----- Records for processing -----

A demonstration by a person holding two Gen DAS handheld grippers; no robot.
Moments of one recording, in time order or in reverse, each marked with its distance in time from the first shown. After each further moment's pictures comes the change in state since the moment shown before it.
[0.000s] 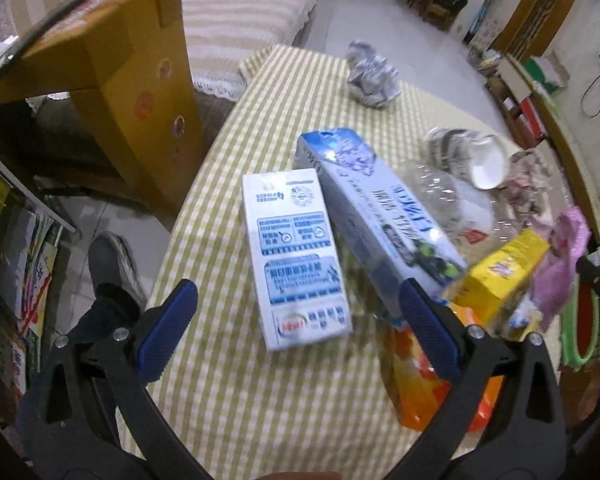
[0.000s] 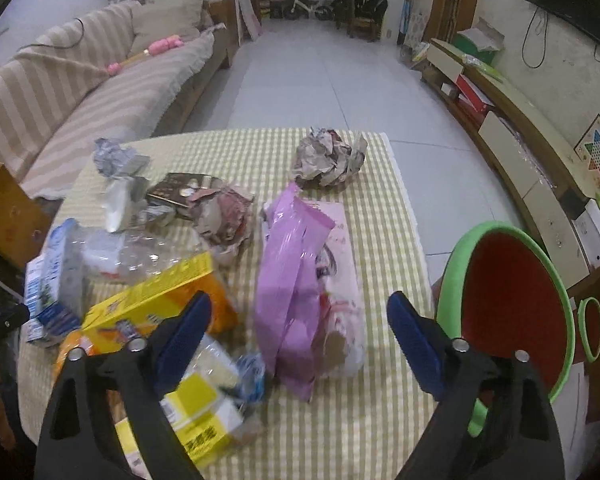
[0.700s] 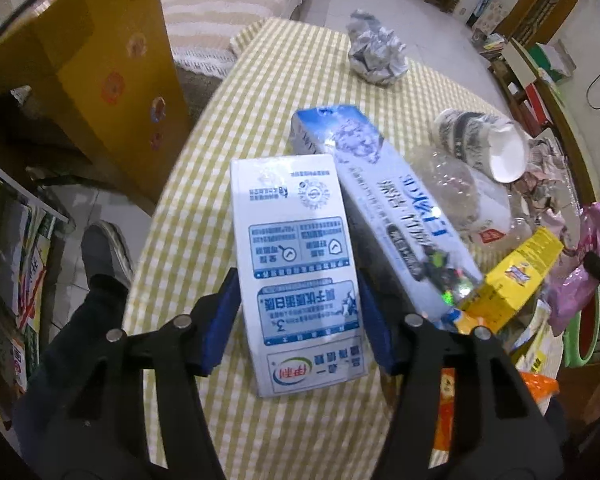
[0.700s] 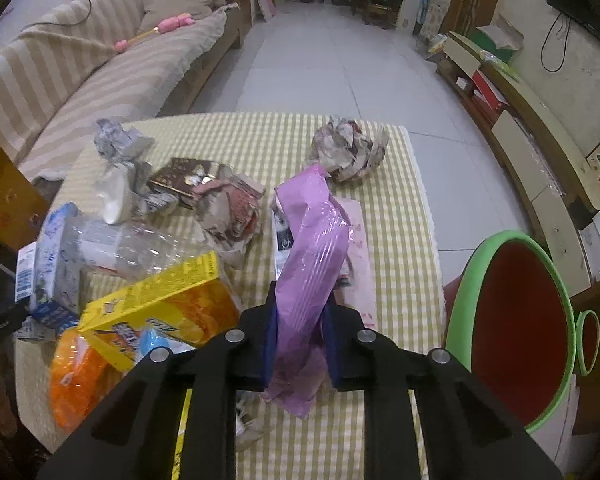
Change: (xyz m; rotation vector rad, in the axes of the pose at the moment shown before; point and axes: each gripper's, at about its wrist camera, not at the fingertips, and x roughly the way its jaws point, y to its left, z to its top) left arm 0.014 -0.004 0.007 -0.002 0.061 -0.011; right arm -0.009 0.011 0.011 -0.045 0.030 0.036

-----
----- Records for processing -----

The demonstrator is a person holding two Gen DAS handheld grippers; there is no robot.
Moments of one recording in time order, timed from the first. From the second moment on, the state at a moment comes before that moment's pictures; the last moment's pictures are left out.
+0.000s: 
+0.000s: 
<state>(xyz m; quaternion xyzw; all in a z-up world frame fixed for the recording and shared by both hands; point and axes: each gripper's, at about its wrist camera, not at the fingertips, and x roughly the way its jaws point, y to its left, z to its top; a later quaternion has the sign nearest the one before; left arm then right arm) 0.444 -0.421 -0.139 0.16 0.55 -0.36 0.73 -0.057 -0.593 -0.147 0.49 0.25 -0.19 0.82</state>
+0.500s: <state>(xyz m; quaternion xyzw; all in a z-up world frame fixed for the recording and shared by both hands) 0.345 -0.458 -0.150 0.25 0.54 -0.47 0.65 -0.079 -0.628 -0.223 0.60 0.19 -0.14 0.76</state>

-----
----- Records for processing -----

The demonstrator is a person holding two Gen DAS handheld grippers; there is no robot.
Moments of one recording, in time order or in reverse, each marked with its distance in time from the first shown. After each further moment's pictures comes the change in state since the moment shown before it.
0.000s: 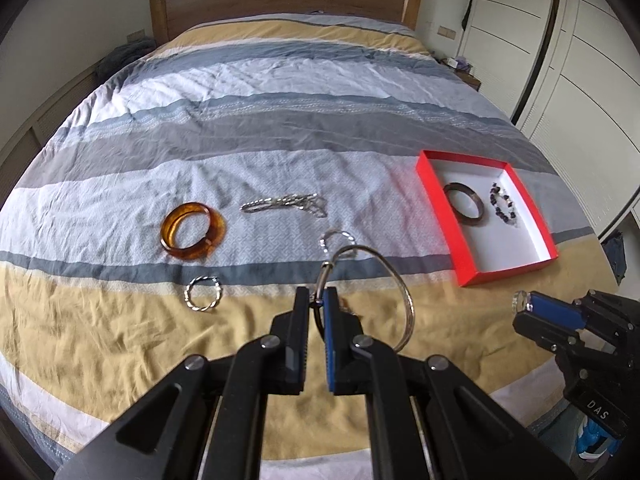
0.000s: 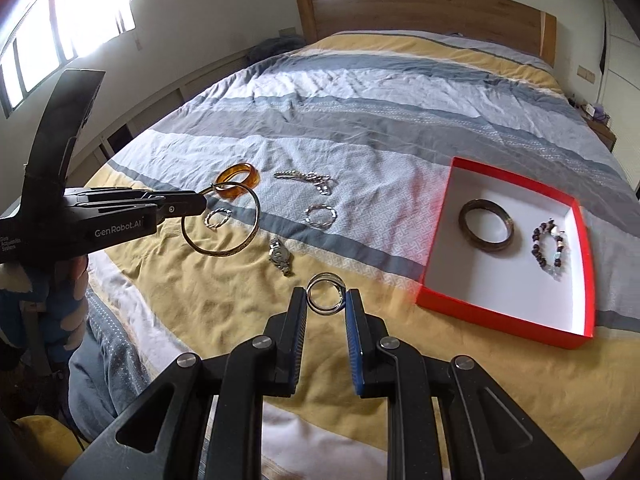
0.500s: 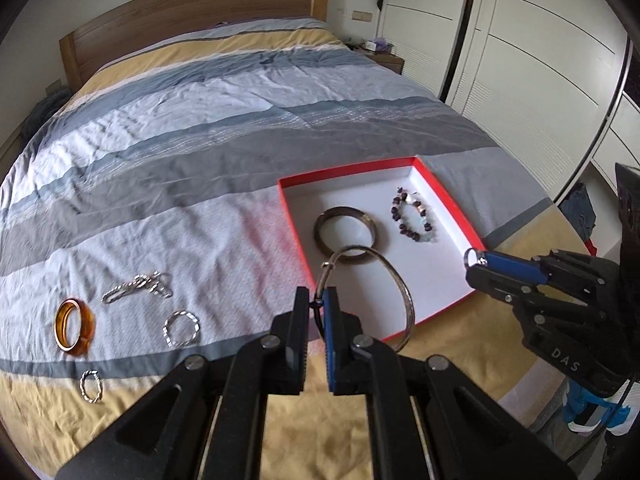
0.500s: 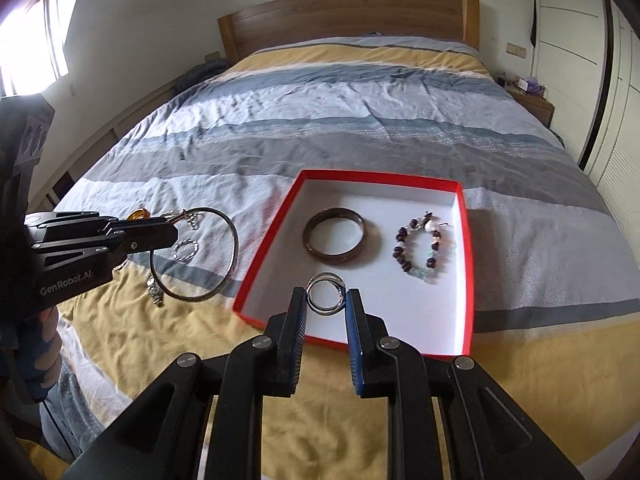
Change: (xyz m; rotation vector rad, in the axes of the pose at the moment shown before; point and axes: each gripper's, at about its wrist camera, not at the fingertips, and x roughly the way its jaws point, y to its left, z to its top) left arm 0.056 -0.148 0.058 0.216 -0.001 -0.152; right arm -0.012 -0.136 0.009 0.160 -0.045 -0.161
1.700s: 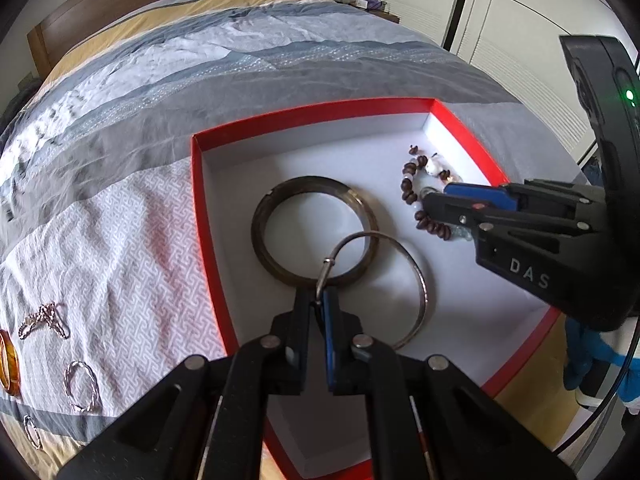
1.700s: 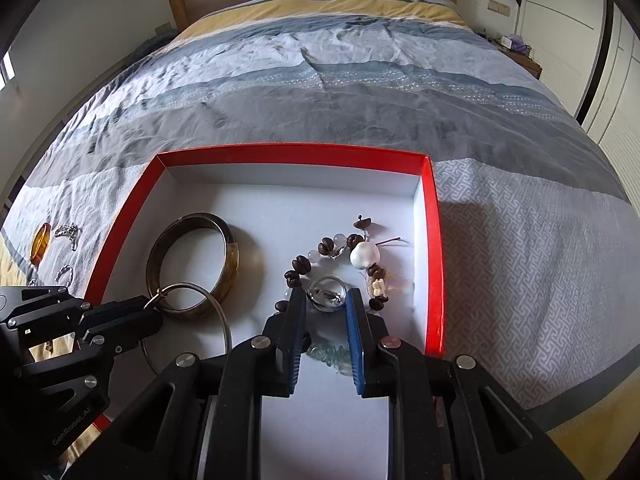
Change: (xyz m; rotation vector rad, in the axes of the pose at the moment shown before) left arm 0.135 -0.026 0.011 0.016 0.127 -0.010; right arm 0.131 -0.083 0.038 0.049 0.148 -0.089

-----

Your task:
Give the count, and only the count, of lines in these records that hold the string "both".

Answer to the exercise:
2